Spadek inflacji w UK nie zatrzyma BOE w podwyżkach stóp
W gronie banków centralnych, które dynamicznie podwyższają stopy procentowe znajduje się również Bank of England. Sytuacja z punktu widzenia inflacji jest niemal identyczna jak w eurolandzie i kształtuje się w granicach 10-11%. Konsensus rynkowy zakłada podwyżkę o 50 pb. co jest bardzo prawdopodobnym scenariuszem, w związku z tym uwaga inwestorów powinna skupić się na oświadczeniu towarzyszącym oraz rozkładowi głosów. Wśród 10 członków zarządu scenariuszem bazowym jest 9 głosów za podwyżką, 1 głos za utrzymaniem obecnego poziomu.
Rysunek 3. Rozkład głosów w zarządzie Bank of England
Każdy ubytek z grona jastrzębi może być odebrany jako gołębi sygnał przez rynek, co w konsekwencji powinno skutkować wyhamowaniem ostatniego umocnienia funta brytyjskiego szczególnie względem dolara amerykańskiego.

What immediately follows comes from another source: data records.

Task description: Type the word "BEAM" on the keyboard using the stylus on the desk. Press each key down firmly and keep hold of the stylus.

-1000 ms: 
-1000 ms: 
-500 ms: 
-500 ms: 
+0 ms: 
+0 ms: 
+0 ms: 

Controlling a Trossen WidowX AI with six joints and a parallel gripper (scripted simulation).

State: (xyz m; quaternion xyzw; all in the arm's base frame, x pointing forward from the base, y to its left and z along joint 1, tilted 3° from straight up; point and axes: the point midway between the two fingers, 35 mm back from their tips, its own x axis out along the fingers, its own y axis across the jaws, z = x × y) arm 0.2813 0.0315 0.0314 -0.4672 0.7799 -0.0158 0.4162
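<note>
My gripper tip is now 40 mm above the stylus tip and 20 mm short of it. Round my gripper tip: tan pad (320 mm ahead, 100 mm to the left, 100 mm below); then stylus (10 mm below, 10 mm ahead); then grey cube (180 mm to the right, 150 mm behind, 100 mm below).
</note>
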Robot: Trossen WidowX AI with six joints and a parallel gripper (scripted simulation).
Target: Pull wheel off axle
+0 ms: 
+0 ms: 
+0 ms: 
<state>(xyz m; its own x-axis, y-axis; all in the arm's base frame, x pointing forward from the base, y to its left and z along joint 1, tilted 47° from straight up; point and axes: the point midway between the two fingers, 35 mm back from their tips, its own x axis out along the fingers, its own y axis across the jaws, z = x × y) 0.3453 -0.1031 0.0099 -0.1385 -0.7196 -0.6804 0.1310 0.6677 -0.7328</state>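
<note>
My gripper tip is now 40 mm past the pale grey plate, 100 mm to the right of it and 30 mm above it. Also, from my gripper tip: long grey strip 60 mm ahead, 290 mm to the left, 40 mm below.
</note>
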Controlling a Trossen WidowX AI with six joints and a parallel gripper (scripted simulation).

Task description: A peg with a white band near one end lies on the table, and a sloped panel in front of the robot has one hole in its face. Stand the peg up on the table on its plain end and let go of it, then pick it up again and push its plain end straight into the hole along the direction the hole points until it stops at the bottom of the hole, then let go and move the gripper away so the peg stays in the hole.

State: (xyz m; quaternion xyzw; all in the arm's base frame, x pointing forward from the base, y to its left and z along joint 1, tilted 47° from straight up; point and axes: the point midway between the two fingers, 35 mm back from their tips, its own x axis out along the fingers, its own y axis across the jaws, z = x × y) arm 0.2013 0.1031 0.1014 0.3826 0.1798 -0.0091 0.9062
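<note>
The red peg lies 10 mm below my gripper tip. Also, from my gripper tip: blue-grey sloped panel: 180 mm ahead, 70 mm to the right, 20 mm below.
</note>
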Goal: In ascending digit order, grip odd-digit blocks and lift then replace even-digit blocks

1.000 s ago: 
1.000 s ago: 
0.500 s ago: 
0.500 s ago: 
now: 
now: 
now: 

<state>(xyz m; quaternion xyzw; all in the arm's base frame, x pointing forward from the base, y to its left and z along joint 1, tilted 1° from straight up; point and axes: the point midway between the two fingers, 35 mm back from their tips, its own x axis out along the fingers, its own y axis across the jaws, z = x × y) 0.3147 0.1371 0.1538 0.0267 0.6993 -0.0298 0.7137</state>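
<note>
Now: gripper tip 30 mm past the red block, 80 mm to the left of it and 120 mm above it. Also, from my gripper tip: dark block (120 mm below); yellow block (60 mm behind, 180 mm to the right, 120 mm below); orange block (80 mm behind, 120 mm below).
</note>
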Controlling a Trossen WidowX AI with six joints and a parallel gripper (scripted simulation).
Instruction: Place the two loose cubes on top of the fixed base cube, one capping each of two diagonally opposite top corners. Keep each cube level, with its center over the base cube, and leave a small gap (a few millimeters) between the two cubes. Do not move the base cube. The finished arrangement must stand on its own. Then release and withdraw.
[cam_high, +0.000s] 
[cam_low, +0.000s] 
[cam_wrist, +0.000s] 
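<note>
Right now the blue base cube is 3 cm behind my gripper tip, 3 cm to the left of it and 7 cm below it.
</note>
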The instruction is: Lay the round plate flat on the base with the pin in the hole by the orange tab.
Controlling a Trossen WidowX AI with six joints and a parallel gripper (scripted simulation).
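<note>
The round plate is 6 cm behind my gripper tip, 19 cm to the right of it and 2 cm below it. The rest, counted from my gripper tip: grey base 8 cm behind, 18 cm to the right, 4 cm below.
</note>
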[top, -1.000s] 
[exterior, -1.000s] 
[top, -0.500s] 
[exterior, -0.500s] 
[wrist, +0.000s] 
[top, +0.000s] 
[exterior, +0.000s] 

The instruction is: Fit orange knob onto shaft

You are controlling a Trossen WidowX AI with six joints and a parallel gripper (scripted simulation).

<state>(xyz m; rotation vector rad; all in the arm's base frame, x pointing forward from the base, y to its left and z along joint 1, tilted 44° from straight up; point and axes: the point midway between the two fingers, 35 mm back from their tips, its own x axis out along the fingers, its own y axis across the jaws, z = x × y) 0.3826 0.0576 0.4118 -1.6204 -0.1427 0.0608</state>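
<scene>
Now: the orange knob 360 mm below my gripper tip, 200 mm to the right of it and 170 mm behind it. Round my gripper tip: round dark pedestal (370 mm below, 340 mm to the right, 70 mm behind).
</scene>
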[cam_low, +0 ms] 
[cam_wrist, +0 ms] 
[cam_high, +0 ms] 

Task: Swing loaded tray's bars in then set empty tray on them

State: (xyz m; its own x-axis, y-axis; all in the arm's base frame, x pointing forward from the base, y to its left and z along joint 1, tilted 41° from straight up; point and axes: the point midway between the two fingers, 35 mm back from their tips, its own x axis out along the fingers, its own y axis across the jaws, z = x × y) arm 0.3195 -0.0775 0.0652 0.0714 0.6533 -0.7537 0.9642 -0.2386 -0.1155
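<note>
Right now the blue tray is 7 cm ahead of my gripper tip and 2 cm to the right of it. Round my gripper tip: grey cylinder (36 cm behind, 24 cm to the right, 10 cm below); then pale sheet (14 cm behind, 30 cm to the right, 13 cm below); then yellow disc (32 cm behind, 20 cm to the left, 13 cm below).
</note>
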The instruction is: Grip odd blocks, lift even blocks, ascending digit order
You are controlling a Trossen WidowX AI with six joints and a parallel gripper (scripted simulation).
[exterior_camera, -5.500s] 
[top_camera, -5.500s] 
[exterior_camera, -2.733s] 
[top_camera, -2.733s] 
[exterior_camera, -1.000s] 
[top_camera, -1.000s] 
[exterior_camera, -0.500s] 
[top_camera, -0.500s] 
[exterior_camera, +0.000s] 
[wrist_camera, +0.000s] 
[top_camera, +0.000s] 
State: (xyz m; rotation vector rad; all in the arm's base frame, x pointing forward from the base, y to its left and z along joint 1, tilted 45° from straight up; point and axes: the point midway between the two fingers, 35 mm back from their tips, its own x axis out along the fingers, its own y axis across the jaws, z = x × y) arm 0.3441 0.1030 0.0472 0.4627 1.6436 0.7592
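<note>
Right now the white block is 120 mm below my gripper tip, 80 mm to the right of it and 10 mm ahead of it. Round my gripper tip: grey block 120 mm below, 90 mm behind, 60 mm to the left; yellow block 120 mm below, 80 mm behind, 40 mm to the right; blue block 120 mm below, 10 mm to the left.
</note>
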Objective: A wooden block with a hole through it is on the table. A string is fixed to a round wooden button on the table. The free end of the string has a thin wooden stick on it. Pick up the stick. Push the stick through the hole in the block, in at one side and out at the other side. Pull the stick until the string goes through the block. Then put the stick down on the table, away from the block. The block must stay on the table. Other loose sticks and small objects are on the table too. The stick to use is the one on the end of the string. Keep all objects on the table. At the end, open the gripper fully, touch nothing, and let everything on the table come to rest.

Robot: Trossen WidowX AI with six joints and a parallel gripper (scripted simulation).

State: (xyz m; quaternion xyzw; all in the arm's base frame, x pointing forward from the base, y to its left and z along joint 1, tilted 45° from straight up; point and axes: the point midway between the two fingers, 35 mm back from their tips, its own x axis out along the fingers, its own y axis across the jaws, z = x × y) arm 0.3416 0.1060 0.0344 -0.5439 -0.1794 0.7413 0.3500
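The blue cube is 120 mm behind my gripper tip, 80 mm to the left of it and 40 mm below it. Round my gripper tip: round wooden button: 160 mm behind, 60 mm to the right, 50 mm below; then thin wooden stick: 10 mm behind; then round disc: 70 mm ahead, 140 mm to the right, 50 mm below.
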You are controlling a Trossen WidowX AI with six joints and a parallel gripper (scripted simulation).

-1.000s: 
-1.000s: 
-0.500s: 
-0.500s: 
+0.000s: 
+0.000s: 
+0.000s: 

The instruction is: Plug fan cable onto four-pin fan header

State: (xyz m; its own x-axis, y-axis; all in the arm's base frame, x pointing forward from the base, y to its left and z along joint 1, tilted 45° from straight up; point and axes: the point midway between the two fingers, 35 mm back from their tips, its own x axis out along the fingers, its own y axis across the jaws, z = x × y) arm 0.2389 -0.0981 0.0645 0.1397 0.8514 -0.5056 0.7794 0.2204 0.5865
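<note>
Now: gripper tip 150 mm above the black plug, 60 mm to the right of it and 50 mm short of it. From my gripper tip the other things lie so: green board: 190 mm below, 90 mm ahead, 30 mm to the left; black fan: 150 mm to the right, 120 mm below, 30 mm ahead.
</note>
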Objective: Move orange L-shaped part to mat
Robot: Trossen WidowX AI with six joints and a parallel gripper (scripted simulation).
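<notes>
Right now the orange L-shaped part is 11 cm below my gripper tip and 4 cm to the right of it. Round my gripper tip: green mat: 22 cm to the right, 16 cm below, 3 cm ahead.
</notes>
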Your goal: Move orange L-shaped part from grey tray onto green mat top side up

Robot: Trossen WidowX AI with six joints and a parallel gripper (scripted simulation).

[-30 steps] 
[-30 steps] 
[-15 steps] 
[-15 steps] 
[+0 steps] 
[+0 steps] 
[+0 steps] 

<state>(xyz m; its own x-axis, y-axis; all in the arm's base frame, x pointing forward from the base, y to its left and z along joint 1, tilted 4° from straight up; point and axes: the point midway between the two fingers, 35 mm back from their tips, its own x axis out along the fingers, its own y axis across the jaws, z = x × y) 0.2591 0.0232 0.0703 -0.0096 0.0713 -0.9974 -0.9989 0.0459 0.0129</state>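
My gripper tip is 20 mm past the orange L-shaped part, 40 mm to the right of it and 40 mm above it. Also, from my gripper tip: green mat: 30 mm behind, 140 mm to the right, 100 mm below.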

SNB odchodzi od polityki ujemnych stóp procentowych
Dzisiaj w godzinach porannych decyzję w sprawie wysokości stóp procentowych podjął Szwajcarski Bank Narodowy. Zgodnie z oczekiwaniami SNB zdecydował się na podwyżkę o kolejne 50pb, do poziomu 1%. W opublikowanym oświadczeniu bank wyraża gotowość do kolejnych ruchów z uwagi na podwyższoną inflację, która ma uderzyć ponownie w drugiej połowie przyszłego roku.
To oznacza, że trend spadkowy na parze walutowej USDCHF ma duże szanse kontynuacji. W reakcji na dzisiejszą decyzję możemy obserwować umiarkowane wzrosty, które zmierzają w okolice silnej konfluencji linii trendu spadkowego oraz poziomu oporu zlokalizowanego w rejonie cenowym 0.9320.
Rysunek 4. Analiza techniczna USDCHF
Warto obserwować ten obszar, gdyż silna reakcja podażowa w tym miejscu może być punktem wyjścia dla kolejnej fali spadkowej z celami już poniżej 0.92. Z drugiej strony, jeżeli byki łatwo uporają się z tym rejonem, wówczas kupujący mogą rozwinąć impuls w pobliże 0.9380.